___ Provided data
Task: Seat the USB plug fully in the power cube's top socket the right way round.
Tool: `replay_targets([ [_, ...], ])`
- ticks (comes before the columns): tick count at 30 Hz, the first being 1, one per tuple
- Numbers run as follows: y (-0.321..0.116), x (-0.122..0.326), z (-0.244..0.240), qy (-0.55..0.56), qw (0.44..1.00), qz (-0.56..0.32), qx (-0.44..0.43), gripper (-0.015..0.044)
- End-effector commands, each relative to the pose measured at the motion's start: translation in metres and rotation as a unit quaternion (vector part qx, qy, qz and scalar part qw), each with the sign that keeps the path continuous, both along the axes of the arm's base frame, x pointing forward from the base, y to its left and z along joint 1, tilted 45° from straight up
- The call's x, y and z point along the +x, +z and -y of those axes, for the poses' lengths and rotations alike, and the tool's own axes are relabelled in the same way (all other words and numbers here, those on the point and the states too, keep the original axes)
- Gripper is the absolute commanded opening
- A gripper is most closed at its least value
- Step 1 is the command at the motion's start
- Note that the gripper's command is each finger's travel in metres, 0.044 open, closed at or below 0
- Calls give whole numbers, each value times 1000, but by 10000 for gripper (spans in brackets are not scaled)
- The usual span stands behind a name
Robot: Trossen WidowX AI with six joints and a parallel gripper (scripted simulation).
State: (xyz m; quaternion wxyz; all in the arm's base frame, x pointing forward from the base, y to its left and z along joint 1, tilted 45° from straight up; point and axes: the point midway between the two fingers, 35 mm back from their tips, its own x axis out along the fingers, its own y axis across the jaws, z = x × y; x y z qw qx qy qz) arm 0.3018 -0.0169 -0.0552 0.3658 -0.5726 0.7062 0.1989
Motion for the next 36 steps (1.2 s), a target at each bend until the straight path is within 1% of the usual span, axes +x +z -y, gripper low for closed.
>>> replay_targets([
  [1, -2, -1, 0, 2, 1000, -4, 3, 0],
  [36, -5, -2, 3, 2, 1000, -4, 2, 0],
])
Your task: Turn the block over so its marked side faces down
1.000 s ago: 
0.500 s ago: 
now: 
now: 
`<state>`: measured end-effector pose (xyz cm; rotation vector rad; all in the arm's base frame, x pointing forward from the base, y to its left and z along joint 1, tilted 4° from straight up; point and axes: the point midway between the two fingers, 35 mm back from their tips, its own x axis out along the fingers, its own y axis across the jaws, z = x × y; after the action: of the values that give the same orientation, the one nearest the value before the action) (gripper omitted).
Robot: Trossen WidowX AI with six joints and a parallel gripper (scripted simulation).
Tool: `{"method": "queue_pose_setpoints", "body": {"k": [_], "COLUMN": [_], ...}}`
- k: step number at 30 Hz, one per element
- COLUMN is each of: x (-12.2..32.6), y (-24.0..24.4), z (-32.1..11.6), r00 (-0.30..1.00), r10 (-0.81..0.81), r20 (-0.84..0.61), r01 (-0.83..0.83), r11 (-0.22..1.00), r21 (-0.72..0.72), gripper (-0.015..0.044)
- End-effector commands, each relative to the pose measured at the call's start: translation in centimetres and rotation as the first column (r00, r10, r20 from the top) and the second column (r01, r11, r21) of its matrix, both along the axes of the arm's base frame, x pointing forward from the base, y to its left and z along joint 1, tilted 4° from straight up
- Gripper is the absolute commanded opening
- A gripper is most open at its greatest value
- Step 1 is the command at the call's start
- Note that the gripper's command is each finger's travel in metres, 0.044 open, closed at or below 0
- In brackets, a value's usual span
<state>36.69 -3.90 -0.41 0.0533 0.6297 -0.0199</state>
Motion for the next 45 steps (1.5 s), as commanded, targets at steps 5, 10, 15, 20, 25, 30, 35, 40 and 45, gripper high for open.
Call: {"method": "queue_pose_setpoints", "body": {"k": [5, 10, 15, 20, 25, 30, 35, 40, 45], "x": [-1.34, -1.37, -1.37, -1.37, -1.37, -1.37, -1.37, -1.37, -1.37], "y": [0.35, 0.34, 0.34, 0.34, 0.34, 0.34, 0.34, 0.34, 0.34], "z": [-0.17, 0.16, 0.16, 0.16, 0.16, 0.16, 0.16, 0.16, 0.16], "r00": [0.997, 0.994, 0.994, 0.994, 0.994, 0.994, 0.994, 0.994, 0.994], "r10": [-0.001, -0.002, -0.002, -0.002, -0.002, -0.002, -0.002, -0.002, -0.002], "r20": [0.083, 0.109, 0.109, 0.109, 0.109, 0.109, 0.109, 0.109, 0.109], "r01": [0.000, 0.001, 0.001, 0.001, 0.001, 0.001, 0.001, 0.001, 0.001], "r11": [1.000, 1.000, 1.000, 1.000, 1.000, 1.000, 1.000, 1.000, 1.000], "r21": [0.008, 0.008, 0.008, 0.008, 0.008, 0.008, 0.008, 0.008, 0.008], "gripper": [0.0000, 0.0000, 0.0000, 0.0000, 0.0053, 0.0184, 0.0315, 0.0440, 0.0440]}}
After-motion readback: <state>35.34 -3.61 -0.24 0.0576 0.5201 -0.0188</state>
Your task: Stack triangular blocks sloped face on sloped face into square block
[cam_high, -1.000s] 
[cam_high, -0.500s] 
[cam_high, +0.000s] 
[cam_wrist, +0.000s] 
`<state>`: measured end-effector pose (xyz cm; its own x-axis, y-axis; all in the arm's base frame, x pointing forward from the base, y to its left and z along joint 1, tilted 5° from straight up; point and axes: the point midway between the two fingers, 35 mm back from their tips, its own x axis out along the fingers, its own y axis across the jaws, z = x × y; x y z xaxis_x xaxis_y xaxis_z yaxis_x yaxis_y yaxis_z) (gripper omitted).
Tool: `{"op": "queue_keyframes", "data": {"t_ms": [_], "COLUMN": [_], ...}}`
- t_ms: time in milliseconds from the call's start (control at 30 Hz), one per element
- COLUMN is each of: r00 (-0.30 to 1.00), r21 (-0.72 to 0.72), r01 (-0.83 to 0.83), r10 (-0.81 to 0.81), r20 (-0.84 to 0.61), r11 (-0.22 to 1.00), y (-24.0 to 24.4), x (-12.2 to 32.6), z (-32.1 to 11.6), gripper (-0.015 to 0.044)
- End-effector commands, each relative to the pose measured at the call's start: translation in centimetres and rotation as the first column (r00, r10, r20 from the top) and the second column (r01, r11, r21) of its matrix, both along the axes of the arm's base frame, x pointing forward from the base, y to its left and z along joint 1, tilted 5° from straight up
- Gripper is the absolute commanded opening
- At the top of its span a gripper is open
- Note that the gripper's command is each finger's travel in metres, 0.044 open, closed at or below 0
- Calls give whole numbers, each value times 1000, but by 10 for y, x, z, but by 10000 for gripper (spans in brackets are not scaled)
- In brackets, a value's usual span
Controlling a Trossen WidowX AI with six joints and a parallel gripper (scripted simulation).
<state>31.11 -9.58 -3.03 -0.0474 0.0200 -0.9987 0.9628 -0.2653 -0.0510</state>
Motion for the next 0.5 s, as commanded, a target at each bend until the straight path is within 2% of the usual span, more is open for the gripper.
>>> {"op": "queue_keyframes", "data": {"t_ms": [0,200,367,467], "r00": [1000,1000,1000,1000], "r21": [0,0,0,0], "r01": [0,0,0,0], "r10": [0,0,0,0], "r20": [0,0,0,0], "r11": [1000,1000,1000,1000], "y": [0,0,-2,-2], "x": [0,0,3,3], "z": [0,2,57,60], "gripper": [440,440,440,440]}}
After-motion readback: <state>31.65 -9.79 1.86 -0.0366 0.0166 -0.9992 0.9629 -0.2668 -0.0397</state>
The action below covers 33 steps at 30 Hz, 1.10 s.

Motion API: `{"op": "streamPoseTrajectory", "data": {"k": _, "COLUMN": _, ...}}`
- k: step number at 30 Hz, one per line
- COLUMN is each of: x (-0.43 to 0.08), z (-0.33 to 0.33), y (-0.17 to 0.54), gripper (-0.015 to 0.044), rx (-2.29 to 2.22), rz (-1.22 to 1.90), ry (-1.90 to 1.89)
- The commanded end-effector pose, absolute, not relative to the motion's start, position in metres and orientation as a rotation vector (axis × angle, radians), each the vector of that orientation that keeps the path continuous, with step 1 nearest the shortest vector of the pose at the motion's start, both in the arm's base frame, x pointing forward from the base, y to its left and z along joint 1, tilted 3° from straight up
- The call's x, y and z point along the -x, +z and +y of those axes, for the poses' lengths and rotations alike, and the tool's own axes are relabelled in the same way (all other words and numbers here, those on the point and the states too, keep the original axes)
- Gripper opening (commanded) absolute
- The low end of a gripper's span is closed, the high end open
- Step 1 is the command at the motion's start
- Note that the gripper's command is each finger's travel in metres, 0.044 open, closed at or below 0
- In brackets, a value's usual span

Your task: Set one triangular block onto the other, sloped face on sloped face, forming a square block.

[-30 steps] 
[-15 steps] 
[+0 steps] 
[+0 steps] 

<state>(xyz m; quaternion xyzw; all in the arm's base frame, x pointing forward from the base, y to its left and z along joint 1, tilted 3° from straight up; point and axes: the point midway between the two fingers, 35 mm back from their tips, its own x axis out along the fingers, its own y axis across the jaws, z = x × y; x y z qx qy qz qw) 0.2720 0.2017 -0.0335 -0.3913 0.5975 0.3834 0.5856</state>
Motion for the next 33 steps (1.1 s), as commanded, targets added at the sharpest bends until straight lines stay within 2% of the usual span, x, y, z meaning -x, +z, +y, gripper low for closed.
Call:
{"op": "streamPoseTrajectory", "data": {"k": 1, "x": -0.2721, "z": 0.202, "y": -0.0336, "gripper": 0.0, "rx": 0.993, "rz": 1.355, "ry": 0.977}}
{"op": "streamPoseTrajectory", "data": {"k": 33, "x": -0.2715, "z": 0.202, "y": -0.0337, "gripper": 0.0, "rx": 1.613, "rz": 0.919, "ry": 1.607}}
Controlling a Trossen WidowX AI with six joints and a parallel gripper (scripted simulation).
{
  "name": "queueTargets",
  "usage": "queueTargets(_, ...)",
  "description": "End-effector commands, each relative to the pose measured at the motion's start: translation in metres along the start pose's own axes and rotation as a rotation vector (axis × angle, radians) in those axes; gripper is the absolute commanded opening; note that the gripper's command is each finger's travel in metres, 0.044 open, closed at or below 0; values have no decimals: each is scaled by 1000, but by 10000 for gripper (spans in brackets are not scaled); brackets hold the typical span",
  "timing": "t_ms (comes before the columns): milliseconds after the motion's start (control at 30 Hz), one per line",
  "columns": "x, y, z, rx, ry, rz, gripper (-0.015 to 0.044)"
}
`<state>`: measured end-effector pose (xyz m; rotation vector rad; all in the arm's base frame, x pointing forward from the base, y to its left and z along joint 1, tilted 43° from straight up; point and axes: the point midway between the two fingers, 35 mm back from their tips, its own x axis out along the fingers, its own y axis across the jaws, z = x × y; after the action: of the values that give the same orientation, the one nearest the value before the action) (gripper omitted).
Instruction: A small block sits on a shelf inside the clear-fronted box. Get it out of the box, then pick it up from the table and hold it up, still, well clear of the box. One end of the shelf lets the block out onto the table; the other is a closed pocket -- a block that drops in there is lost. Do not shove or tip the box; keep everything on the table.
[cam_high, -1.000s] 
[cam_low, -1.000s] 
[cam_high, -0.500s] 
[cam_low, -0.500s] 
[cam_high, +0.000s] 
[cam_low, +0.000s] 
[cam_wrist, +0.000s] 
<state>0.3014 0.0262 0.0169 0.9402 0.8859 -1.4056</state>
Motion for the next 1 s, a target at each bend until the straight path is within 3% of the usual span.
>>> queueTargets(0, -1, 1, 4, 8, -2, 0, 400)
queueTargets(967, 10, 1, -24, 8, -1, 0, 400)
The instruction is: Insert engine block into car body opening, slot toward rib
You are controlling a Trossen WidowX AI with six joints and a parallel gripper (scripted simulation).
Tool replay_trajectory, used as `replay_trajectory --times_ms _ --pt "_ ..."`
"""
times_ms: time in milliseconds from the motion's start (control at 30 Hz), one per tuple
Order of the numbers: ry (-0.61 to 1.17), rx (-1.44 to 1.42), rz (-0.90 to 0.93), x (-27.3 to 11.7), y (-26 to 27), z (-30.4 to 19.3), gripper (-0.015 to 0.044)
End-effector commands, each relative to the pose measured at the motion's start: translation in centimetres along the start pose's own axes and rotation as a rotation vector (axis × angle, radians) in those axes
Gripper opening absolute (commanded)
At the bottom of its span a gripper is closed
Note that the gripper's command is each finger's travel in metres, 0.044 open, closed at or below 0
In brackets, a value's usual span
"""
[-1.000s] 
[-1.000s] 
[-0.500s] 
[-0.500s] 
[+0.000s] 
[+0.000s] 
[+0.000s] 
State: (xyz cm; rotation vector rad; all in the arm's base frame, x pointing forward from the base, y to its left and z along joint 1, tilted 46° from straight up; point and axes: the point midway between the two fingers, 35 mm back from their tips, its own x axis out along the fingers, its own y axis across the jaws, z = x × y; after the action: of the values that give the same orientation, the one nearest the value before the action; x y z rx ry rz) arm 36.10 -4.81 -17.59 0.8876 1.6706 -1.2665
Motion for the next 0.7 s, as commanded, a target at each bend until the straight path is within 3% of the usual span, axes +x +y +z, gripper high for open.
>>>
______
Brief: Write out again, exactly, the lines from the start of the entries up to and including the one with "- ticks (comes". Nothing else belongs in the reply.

Answer box:
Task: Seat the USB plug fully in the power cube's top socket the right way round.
Tool: `replay_targets([ [_, ...], ])`
- ticks (comes before the columns): tick count at 30 Hz, the first being 1, one per tuple

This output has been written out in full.